By Sue Moore
Planning to feed 1,250 elementary and secondary Vicksburg students each day is all in a day’s work for the school district’s dietitian. What Sarah Dyer didn’t expect to be doing is feeding students with sack breakfast and lunches delivered via bus or picked up at the high school every Wednesday.
She plans for about 17,000 meals per week. The food is laid out and whipped together by her 14-member staff, all considered essential workers for the school district. Others pitch in to help, including the transportation department, administrators and their staff on pickup days. “It’s a team effort,” Dyer explained.

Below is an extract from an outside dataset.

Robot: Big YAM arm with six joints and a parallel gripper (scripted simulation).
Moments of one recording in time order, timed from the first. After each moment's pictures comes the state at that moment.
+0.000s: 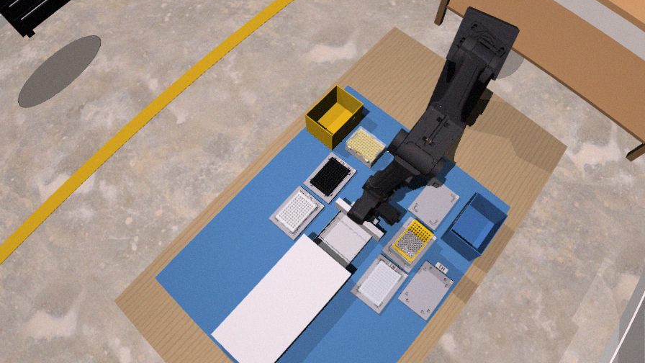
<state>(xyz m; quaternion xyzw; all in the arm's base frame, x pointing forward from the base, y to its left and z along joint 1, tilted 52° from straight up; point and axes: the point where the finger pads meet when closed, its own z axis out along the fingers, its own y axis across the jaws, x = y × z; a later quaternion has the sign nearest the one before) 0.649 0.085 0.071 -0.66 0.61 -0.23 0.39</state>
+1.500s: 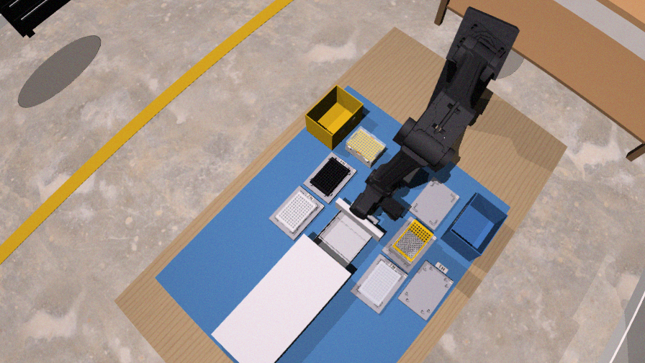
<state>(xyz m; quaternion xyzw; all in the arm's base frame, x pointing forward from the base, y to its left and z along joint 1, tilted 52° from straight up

“My staff has always been there with a smile on their faces each week as they put the community’s families first while doing their job. They are lifting cooler bags that are 50-75 pounds all day long while putting together the 14 meals each week for one student. They are moving 100 gallons of milk, and that’s heavy too. It’s heavier work than they are usually doing,” Dyer said. Her staff is paid their regular salary and works 35 hours in the school and at home. When not bagging all the food, they are thoroughly deep cleaning and sanitizing the kitchen.
The team is joined by another 30 people who are going with her staff members on the bus routes. It takes three on each bus, a staff person, a helper and the driver. Each bus is delivering to about 40 to 50 students. There are lots of meals to load on a bus. They have learned a lot and come a long way since their first delivery in March. The drivers report at 3 p.m., load the buses, then get on the road by 3:45. They are back by 5:15 or a bit later, almost like a regular bus run when school is in session.
The menu changes each week. For the week of Wednesday, May 27, breakfast for seven days included cereal and bagels, Rice Krispies bars, nutri-grain bar, sausage biscuit, breakfast pizza. Lunch included mac and cheese, peanut butter sandwich, ham and cheese sandwich, quesadillas, chicken patty sandwich, grilled cheese sandwiches that are already made. Almost all of the food is frozen. They bag it up frozen and put it back in the cooler and freezer. They bought large cooler bags to help the food to stay very cold while waiting to be distributed. She estimates that lunch is about 500 calories and breakfast around 250 to 300 calories.
The challenge is creating a menu and trying to get the items Dyer requests, only to find out that something is out of stock. The school has a contract with Gordon’s Food Service as part of a consortium. She puts in an order on Thursday, then works through the menu again on Friday until she finds everything that’s in stock. It is hard to get the individually wrapped items so she had to move to bagging items like chicken nuggets, which requires extra labor.
“We have doubled from the initial 500-600 meals served each week. It’s so great to see the kids in the cars with windows down and shouting to their principals. They smile when they see a familiar face. They don’t have a clue who I am and I’m perfectly ok with that, as they are getting the nutrition they need,” Dyer said.